The AI harness—surrounding infrastructure, integrations, memory management—often matters more than the underlying model. The same model can score 78% with one harness and 42% with another.
Source: Kapoor (CORE-Bench/HAL); Baitch, The Model vs. the Harness.
Collaboration model: AI has access to local machine, manages state via structured artifacts, focuses on incrementalism.
Harness > model: Models converge; harnesses determine effectiveness.
Inverted U-shaped performance: Agent performance is often worst at extremes (rare domains, clinical extremes, adversarial inputs). Adequate on common cases; failures at edges. Validate agent behavior at extremes before relying on it for high-stakes decisions.
Identify but advise wrong: Models can correctly identify risk in their reasoning but still advise the wrong action (e.g., triage to "wait" instead of emergency). Human gates required for high-stakes outputs.
| Component | Role |
|---|---|
| Rules | Operating principles, tool limits, skill routing |
| Skills | Per-task instructions; JIT-loaded |
| state/ | Institutional memory: handoff, decision-log, known-issues, preferences |
| Handoff | "Document then continue" — Done/Next, archive, continue prompt |
| MCP | Model Context Protocol servers for tools and resources |
Multi-agent sims, prompt-eval harnesses, and benchmark runners do not live in OpenHarness core.
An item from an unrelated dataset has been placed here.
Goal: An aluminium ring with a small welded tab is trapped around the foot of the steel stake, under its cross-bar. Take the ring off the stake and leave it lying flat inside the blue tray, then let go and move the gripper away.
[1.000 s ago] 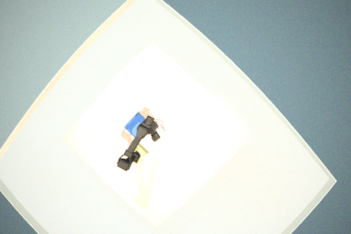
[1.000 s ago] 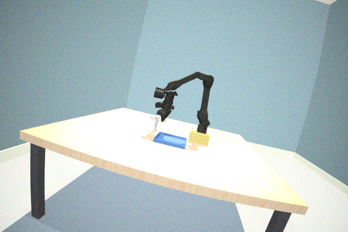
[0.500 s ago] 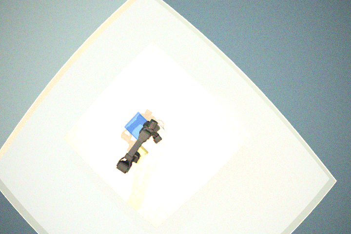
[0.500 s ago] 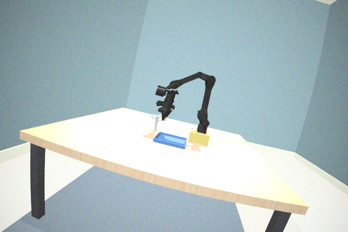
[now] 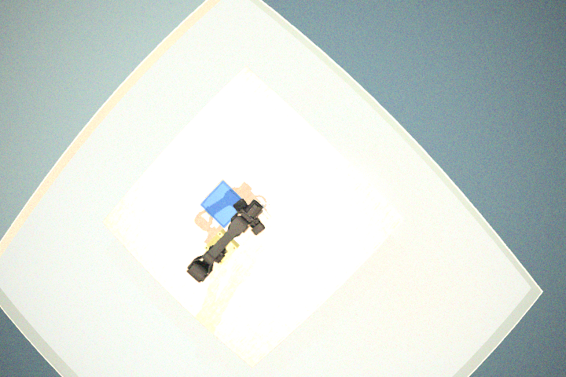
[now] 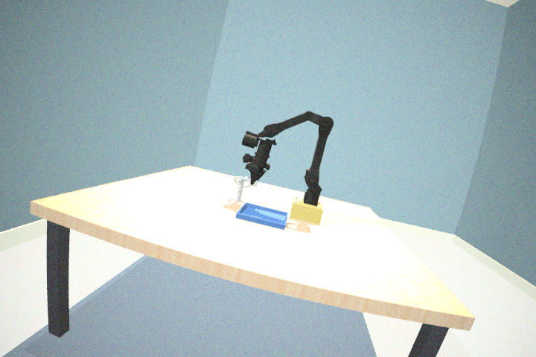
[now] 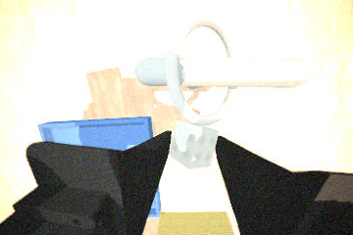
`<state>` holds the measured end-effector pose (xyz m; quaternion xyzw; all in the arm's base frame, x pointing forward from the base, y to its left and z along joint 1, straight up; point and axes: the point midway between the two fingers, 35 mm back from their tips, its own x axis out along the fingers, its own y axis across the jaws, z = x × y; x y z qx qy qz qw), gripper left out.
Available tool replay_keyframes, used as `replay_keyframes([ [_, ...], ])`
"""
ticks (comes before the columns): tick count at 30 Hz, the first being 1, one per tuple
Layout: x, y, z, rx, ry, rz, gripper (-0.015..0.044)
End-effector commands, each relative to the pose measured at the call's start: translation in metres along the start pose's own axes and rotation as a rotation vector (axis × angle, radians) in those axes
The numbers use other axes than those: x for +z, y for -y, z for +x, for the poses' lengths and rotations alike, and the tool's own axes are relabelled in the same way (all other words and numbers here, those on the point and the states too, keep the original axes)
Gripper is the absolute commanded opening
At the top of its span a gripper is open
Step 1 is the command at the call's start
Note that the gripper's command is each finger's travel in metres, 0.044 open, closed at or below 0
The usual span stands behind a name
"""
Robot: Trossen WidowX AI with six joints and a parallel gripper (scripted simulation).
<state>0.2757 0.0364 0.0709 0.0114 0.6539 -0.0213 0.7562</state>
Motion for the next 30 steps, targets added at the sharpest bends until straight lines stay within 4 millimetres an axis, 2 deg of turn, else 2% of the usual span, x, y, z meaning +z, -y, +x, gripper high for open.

They belong in implementation repos (research notes, optional automation, MCP wrappers) per DELINEATION.md. The harness still points to them so operators know where runbooks and provenance live.
Examples (sibling-repo layout; adjust paths if your clone differs):
| Topic | Canonical write-up |
|---|---|
| DECIDE-SIM stack placement (OpenGrimoire vs research vs local-proto) | portfolio-harness brainstorm |
| Paper note + meditation backlog | software research note |
| Promptfoo vs DECIDE-SIM (gap analysis) | promptfoo_vs_DECIDE_SIM_gap_analysis.md |
Convention: Consume summaries + hashes + SCP on excerpts—not raw API dumps in core docs. Optional operator UI (e.g. OpenGrimoire) reads pre-computed JSON only; execution stays outside the Next app—see OPENGRIMOIRE_SYSTEMS_INVENTORY.md in a sibling portfolio-harness checkout.
Load order (new session):
- intent_surface.md (if exists)
- session_brief.md (if exists)
- handoff_latest.md
- preferences.md
- rejection_log.md (if proposing similar work)
- decision-log.md (if exists)
- known-issues.md (if exists)
- daily/YYYY-MM-DD.md (optional)
- For async / multi-session work: ASYNC_HITL_SCOPE.md and
state/async_tasks.yamlafter handoff whenlatency_tolerance: async_okor parallel sessions are possible.
See SESSION_BOOTSTRAP.md for the same sequence with links. See OPENHARNESS_CONTEXT_MAP.md for checklist → path mapping.
After large changes to .cursor/skills/ (new folders, major SKILL.md edits), run python scripts/verify_skills_readme.py and optionally an agent-native audit (.cursor/commands/agent-native-audit.md) so discovery and parity docs stay aligned.
This harness is Cursor-centric. Portable: state schema, handoff format, plan structure. Cursor-specific: .cursorrules, role-routing, MCP config.
OpenHarness is intended as a public reference: patterns and synthetic examples, not real operator handoffs or internal state. Keep real handoff_*, daily/, and credential-backed workflows in private repos. See PUBLIC_AND_PRIVATE_HARNESS.md and examples/HANDOFF_EXAMPLE_SYNTHETIC.md.